Wednesday, 27 November 2013

The anti-bucket list – or things I’m quite happy to die without doing.


I have never camped at any sort of festival, and I’m not sorry.  Maybe I could contemplate a day at Bestival or Latitude, but I was never young enough to have enjoyed the crowds, noise and mud you see on TV coverage of Glastonbury, and I certainly wouldn’t pay the huge ticket prices to watch antediluvian “stars” make prats of themselves. I do think that the Rolling stones ought to retire immediately. If they watched themselves on TV, I think even they would agree. Mick Jagger, never the most physically attractive man, is simply repulsive now. His weird lizard’s neck and skinny shanks are just awful, and the way he moves (he was never much of a dancer) is genuinely odd. And it’s quite obvious that Keith Richards isn’t playing a note. As for his appearance – well, you could have an anti-drugs poster with his picture and the line “Don’t do drugs. You might end up looking like this.” If it was a full length picture showing his ominously swollen belly, it would be even more effective.

Television shows I will never watch include:  East Enders; Britain’s Got Talent;  The X Factor;  Inspector Morse or any of its spinoffs; Poirot;  Murder She Wrote;  Midsomer Murders; The Wire ; and 24.

I have to admit that I did waste some time on Downton Abbey, Homeland and Lost, but realised pretty quickly they were crap.  I can’t deny that I have watched some pretty poor TV and films, but stories must have an end, and shouldn’t just ramble on until the ratings finally drop.

I never want to do a bungee jump. It isn’t the throwing oneself off a height that bothers me, it’s the way the jumper gets yanked up again. That looks simply horrible, although I suppose it’s better than not  being yanked back up.

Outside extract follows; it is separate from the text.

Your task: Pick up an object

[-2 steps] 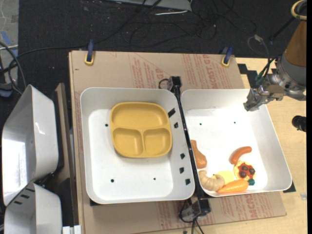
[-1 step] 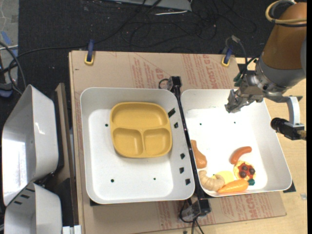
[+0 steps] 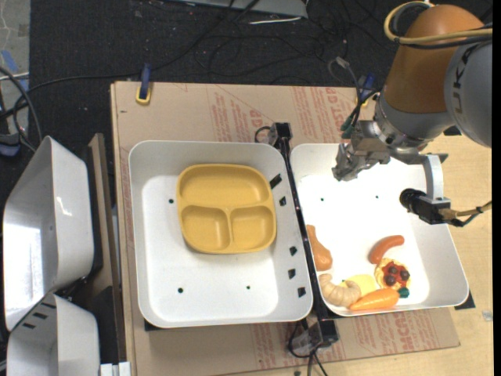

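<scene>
- Camera view looked down at a slant on a bench (image 3: 203, 108) with two shallow white bins side by side, the left bin (image 3: 145, 233) and the right bin (image 3: 356, 214).
- Found a yellow divided plate (image 3: 227, 208) lying flat in the middle of the left bin, alone there, and probably too broad and low for an easy pinch.
- Found the likelier targets heaped at the near end of the right bin (small toy foods, by the look of them): an orange sausage shape (image 3: 318, 247) against the left wall, a red sausage (image 3: 387, 247) further right, and below these a beige knobbly piece (image 3: 342, 291), a yellow block (image 3: 361, 282), a carrot (image 3: 376, 300) and a small tart with berries (image 3: 394, 274), touching or nearly so.
- Placed the gripper (image 3: 350, 168) over the far left part of the right bin, above bare white floor and well apart from the heap.
- Could not make out how wide the gripper stood; saw nothing held in it.
- Judged the pick not yet begun: reached in from the right, wrist pointed down, presumably poised above the bin for a clear descent.
- Judged the red sausage the simplest grab, lying apart from its neighbours; feared a crowded, slipping grasp among the clustered pieces.
</scene>
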Action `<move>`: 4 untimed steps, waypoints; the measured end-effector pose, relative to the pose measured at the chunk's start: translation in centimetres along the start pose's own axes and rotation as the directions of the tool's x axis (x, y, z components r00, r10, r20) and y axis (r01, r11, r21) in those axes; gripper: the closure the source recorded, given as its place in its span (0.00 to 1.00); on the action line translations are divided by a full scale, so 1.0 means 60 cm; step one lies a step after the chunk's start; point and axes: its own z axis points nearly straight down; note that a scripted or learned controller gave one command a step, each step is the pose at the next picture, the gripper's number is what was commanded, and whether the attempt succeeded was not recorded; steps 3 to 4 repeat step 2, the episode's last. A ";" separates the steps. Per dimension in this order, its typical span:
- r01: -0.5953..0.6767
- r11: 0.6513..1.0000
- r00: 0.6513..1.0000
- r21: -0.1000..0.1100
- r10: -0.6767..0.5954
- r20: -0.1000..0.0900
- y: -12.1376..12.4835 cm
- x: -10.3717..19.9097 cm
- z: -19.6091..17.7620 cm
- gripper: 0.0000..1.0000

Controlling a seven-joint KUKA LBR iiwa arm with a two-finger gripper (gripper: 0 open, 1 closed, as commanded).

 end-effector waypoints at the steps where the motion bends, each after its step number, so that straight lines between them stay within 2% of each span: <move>1: 0.001 1.000 1.000 0.000 -0.001 0.000 -0.009 0.089 0.003 1.00; 2: 0.002 1.000 1.000 0.000 -0.002 0.000 -0.008 0.188 0.022 1.00; 4: 0.002 1.000 1.000 0.000 -0.002 0.000 -0.008 0.188 0.022 1.00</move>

I have never eaten eels or tripe. I once read a recipe for preparing eels and decided then and there that I couldn’t eat them. I wasn’t eager even before that – their repulsive dog- type faces put me off. Tripe was the one food rejected by our dog. As he would eat maggoty fish heads at the sea side with every sign of enjoyment, refusing tripe was a pretty powerful statement.

I’m quite content never to see Australia. There are so many places I really want to see that don’t involve days on a plane.

I have never had a manicure, pedicure, facial, bikini wax or “pampering day”. I have never had my hair or face “done” for a wedding, although three of my children have got married. I’m genuinely proud of that.

I’ve never had the slightest interest in motor racing or golf, and I know I haven’t missed anything. Even swimming galas aren’t as tedious as those as spectator sports.

There’s also some things which I feel I’ve tried hard enough at, and now I’m old enough to give up on.  Such as dance. I have tried, really I have. I’ve seen the Bolshoi, and the Mariinsky, and Fonteyn and Nureyev dance together at the Royal Ballet, and it’s no good. I can admire the athleticism, but it leaves me completely cold. And if you didn’t already know the story, you’d never, never, work it out from the dance.  As for modern dance - it is just laughable, to me.

I’ve also given up on modern art, except for sculpture. I don’t know why that’s the exception, but I can often get something from it, whereas most modern painting, and all installations and videos, leave me wondering what on earth is the point of them. And then the artist writes a long explanation of what s/he intends to convey, which I don’t think should be necessary, and when you read the explanation you think, well, is that all


It’s quite reassuring to list the things I’m happy never to do – it leaves more time for the things I still want to do!